I haven't written here in a while, as things have been going pretty well in my life. However, I had some strange dreams these last few days. One had to do with Alzheimer's and my father. It wasn't that he had contracted it, but I started worrying about it affecting my father and this weird epiphany struck me: We spend our entire lives learning as much as we can...In a constant information overflow. We always seek to learn, yet 1 day we all have a shot at losing our mind completely. Is there a some kind of button in our head that is pushed, and somehow dumps all data we've had over the years, except the knowledge to just survive on the bare minimum?

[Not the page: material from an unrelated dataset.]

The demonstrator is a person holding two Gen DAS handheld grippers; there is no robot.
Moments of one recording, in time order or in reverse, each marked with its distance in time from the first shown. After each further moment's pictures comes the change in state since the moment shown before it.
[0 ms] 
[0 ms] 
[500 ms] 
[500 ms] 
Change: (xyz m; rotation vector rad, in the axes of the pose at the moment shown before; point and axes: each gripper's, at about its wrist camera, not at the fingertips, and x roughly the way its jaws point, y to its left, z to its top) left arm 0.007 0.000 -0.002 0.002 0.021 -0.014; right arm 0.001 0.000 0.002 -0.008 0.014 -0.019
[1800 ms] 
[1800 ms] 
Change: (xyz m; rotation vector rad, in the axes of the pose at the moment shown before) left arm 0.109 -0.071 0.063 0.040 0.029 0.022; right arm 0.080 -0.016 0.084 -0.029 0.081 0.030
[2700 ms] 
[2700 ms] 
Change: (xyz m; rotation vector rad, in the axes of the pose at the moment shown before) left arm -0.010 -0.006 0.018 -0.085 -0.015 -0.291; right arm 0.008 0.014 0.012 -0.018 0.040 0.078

I am pretty sure this was during the dream I had about Juliet and I purchasing a new home. We found a beautiful property that was very modern and had a massive back yard. However, the house was extremely cluttered. What i loved about the house was the backyard. It had a beautiful pool with overpasses and grotto'esque caves. What stuck out was this tiny little bridge stepping over a narrow canal of water. As we walked back into the home after being outside, we noticed that the place had an extra room that we weren't aware of. It had floor to ceiling windows looking into the back yard, and plenty of room for a plasma on the wall and a seating area for theatre viewing. Of course this room was a mess as well. I also remember saying "This house is well over 2,000 square feet!" and I awoke.
I've still been having the weird instances of me sensing songs that will be playing next. I've also had a few things where people were going to tell me something and I already knew. Aside from that, life has been treating me fairly well. Up's and down's, but more up's than anything.
At this point in my life, I'm noticing that a lot of feelings of mortality have been kicking in. I'm aware that i won't be here forever, and I find myself preparing for my loved ones to pass one day. It's a saddening thought, but it is making me realize that I need to cherish each day on this earth, and the people who surround me.